- **TASK**:
In the data that follows, how many lines include the string "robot"? Answer with the number alone.

⁂

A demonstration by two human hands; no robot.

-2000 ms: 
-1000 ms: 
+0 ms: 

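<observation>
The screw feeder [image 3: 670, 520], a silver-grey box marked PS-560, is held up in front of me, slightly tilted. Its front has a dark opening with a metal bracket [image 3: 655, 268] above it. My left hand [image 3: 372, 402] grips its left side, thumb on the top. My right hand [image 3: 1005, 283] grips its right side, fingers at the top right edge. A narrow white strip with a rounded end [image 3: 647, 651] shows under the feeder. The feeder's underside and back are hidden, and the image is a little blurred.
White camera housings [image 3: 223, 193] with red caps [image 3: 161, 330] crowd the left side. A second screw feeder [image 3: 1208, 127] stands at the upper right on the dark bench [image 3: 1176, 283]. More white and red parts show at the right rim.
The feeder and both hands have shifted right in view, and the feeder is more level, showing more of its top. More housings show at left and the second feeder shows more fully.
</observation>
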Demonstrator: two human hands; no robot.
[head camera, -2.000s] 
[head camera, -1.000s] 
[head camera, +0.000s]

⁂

- **WRITTEN ANSWER**:
2